An then he proceeds to examples, one of which is Comparator interface:
public interface Comparator<T> { int compare(T o1, T o2); boolean equals(Object obj); }
I was able to test that I can use a lambda function in place of Comparator argument and it works(i.e. Collections.sort(list, (a, b) -> a-b)).
But in the Comparator interface both compare and equals methods are abstract, which means it has two abstract methods. So how can this be working, if the definition requires an interface to have exactly one abstract method? What am I missing here?
From the same page you linked to:
The interface Comparator is functional because although it declares two abstract methods, one of these—equals— has a signature corresponding to a public method in Object. Interfaces always declare abstract methods corresponding to the public methods of Object, but they usually do so implicitly. Whether implicitly or explicitly declared, such methods are excluded from the count.
I can't really say it better.
Another explanation is given in the @FunctionalInterface page:
Conceptually, a functional interface has exactly one abstract method. Since default methods have an implementation, they are not abstract.

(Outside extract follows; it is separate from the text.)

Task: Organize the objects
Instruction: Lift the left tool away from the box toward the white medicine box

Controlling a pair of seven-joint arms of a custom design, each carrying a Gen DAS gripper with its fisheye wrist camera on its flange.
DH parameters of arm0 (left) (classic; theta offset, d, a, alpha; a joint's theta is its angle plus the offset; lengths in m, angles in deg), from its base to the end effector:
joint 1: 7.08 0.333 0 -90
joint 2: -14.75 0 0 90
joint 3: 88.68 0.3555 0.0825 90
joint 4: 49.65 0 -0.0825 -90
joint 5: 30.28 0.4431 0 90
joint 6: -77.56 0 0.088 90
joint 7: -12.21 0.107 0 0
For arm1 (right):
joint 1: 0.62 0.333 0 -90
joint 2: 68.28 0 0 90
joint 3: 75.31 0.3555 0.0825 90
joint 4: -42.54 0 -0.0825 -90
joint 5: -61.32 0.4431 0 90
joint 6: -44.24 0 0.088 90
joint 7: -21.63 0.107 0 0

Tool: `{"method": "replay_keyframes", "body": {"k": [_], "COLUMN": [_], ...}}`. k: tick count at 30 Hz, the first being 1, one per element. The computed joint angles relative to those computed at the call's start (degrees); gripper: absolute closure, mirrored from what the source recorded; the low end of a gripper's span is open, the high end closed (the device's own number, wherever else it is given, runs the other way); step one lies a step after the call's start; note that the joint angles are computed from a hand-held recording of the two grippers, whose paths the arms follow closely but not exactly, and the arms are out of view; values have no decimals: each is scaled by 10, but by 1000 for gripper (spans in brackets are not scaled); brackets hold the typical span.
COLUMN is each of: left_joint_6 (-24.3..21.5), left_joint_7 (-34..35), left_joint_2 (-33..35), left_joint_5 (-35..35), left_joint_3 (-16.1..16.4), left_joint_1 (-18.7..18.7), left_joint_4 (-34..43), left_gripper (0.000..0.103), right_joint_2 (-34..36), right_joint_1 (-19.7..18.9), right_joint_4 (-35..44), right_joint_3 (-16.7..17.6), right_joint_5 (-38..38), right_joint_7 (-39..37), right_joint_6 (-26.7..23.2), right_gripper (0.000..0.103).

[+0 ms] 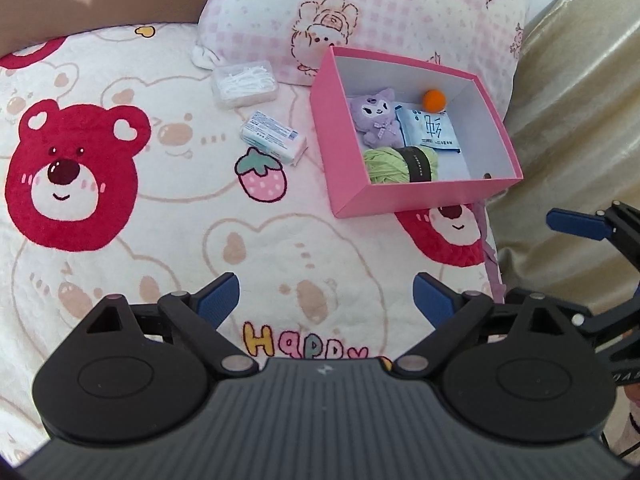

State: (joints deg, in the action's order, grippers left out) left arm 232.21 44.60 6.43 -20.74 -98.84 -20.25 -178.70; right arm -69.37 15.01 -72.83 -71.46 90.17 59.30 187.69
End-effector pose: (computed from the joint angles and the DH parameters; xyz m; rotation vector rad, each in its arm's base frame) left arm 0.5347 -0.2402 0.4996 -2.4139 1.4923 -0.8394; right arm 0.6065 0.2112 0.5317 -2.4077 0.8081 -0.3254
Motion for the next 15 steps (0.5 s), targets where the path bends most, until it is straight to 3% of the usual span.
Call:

If an interface declares an abstract method overriding one of the public methods of
java.lang.Object, that also does not count toward the interface's abstract method count since any implementation of the interface will have an implementation fromjava.lang.Objector elsewhere.
You can test which interface is a correct functional interface using @FunctionalInterface.
E.g.:
-
this works
@FunctionalInterface public interface FunctionalInterf { void m(); boolean equals(Object o); } -
this generates an error:
@FunctionalInterface public interface FunctionalInterf { void m(); boolean equals(); }Multiple non-overriding abstract methods found in interface FunctionalInterf
Q. But in the Comparator interface both compare() and equals() methods are abstract, which means it has two abstract methods. So how can this be working, if the definition requires an interface to have exactly one abstract method? What am I missing here?
A.
A functional interface may specify any public method defined by Object, such as equals( ), without affecting its “functional interface” status. The public Object methods are considered implicit members of a functional interface because they are automatically implemented by an instance of a functional interface.
A functional interface has only one abstract method but it can have multiple default and static methods.
Since default methods are not abstract you’re free to add default methods to your functional interface as many as you like.
@FunctionalInterface
public interface MyFuctionalInterface
{
public void perform();
default void perform1(){
//Method body
}
default void perform2(){
//Method body
}
}
If an interface declares an abstract method overriding one of the public methods of java.lang.Object, that also does not count toward the interface’s abstract method count since any implementation of the interface will have an implementation from java.lang.Object or elsewhere.
Comparator is a functional interface even though it declared two abstract methods. Because one of these abstract methods “equals()” which has signature equal to public method in Object class.
e.g. Below interface is a valid functional interface.
@FunctionalInterface
public interface MyFuctionalInterface
{
public void perform();
@Override
public String toString(); //Overridden from Object class
@Override
public boolean equals(Object obj); //Overridden from Object class
}